■ **Required action**
Pick out all lines with the word "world" from the records that follow.

__________________________________________________

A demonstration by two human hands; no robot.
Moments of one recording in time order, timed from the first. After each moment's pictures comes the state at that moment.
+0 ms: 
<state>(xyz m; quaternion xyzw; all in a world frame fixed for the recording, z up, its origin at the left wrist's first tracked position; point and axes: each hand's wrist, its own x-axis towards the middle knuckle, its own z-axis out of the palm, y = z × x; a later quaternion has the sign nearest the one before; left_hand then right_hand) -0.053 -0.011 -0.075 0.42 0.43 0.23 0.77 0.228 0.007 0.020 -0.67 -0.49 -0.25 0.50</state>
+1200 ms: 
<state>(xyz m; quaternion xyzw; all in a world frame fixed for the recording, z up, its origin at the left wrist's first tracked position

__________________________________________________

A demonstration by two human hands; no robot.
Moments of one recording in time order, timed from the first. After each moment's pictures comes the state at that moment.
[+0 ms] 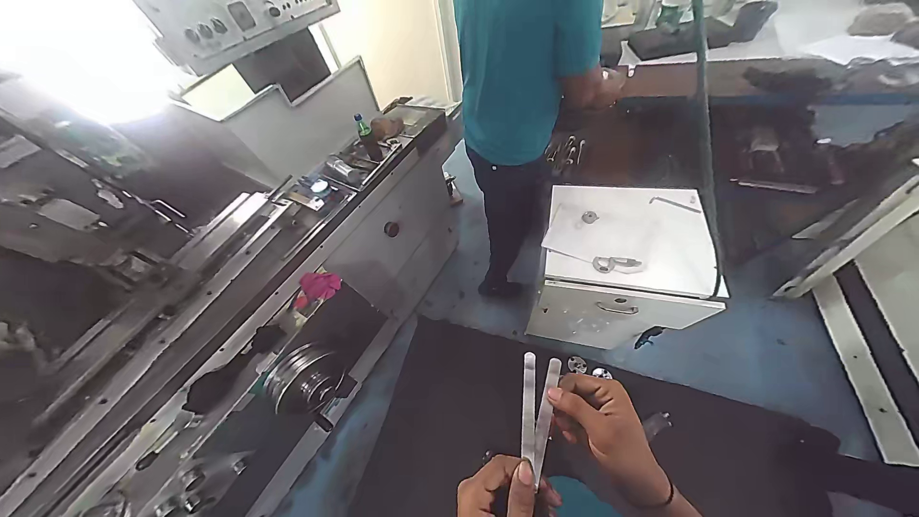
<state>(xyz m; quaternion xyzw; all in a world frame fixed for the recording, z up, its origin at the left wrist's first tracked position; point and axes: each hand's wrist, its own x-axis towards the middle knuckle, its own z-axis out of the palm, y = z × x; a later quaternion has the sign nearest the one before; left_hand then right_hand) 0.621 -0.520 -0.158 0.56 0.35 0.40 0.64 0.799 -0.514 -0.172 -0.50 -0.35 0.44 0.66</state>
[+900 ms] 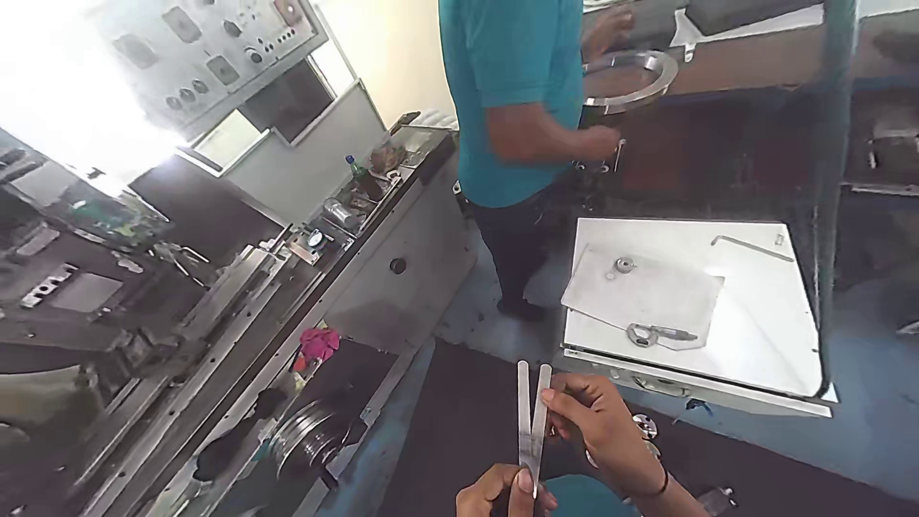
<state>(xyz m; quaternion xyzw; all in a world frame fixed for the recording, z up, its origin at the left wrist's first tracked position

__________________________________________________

■ **Response to the task**
<state>(xyz m; quaternion xyzw; all in a world frame fixed for the recording, z up, its origin at the left wrist's first tracked position; point and axes: each hand's wrist, its own x-axis towards the middle knuckle, its own z-axis out of the palm, y = z × x; a later quaternion has the sign nearest the one before; left_hand then right_hand) -0.053 -0.011 -0.075 0.42 0.43 0.23 0.77 0.228 0.007 0.020 -0.67 -0.49 -0.25 0.50</state>
<state>(xyz m; quaternion xyzw; all in a world frame fixed for the recording, z up, its origin at the left wrist's first tracked position
<state>(xyz m; quaternion xyzw; all in a world frame fixed for the recording, z up, its origin at the left wrist's first tracked position; point and axes: each hand's wrist, its own x-axis towards the middle knuckle, its own z-axis out of the palm, y = z × x; a later quaternion has the sign nearest the one before; left_hand then right_hand) 0.621 -0.520 -0.158 0.56 0.35 0.40 0.64 0.799 -0.514 -0.172 -0.50 -0.35 0.44 0.66</state>
<state>(xyz m; quaternion xyzw; all in a world frame fixed for the recording, z up, its origin at the left wrist's first tracked position

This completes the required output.